↓↓↓

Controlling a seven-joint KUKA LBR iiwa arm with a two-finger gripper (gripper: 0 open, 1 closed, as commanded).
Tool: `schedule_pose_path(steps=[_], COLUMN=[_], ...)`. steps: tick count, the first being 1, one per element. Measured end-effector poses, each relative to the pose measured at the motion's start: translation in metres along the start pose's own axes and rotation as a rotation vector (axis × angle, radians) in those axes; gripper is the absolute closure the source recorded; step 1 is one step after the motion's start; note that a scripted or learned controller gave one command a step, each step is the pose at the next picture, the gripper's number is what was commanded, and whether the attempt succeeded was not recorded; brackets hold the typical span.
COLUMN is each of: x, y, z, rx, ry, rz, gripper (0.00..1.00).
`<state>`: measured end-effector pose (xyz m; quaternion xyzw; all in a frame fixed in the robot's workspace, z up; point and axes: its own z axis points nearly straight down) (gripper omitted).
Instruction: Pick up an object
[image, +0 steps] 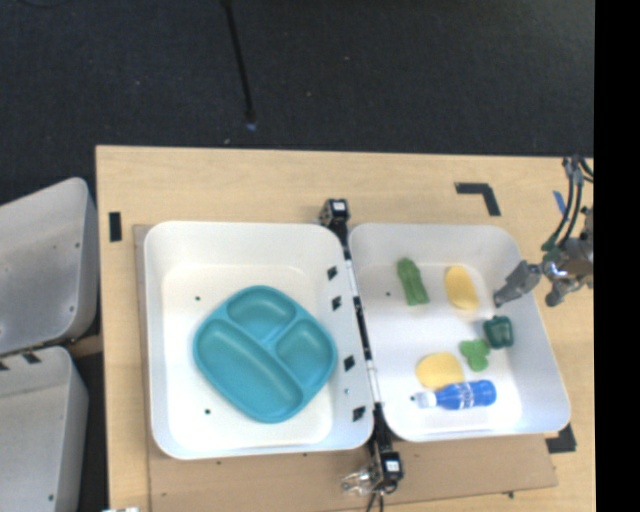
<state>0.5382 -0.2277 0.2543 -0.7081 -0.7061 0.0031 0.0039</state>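
Six objects (461, 288), one teal plate (264, 351)

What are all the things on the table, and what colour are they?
Bins: 2, white, side by side on the wooden bench.
Divided plate: 1, teal blue, in the left bin.
Long green piece: 1, green, right bin, far side.
Yellow pieces: 2, yellow, right bin; one beside the long green piece, one nearer, just above the bottle.
Small green piece: 1, light green, right bin, beside the nearer yellow piece.
Dark green piece: 1, dark teal-green, right bin, near its right wall.
Bottle: 1, blue with a white cap, lying down at the near side of the right bin.
Claw: 1, grey, over the right bin's right edge.
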Motion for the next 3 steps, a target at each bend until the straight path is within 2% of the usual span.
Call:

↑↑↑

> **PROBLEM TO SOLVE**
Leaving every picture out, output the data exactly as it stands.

> **ANSWER BOX**
Controlling a seven-joint KUKA LBR iiwa arm with a two-finger gripper (gripper: 0 open, 1 closed, as commanded).
Tool: `schedule_pose_path(steps=[_], COLUMN=[_], ...)`. steps: tick count, the first being 1, one per element. Measured end-effector poses, each relative to the pose measured at the motion's start: translation in metres along the start pose's own axes and rotation as a rotation vector (axis × angle, radians) in those axes; gripper is the absolute closure the source recorded; step 1 is one step after the motion's start; note that a scripted or learned controller gave one command a step, each step is the pose at the next picture, the gripper's number is what was commanded, and whether the attempt succeeded was not recorded; brackets hold the typical span.
COLUMN is each of: x, y, z, rx, ry, rz, gripper (0.00..1.00).
`<state>`: measured end-effector pose (xyz m; quaternion xyzw; all in a frame fixed in the robot's workspace, z up; point and axes: its own z axis points nearly straight down) (gripper omitted).
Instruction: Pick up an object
[image, +0 steps] 
<state>0.5382 -0.2277 0.2543 -0.7081 -0.7061 0.0031 0.0039</state>
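Six objects (461, 288), one teal plate (264, 351)

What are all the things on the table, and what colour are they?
Bins: 2, white, side by side on the wooden bench.
Divided plate: 1, teal blue, in the left bin.
Long green piece: 1, green, right bin, far side.
Yellow pieces: 2, yellow, right bin; one beside the long green piece, one nearer, just above the bottle.
Small green piece: 1, light green, right bin, beside the nearer yellow piece.
Dark green piece: 1, dark teal-green, right bin, near its right wall.
Bottle: 1, blue with a white cap, lying down at the near side of the right bin.
Claw: 1, grey, over the right bin's right edge.
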Motion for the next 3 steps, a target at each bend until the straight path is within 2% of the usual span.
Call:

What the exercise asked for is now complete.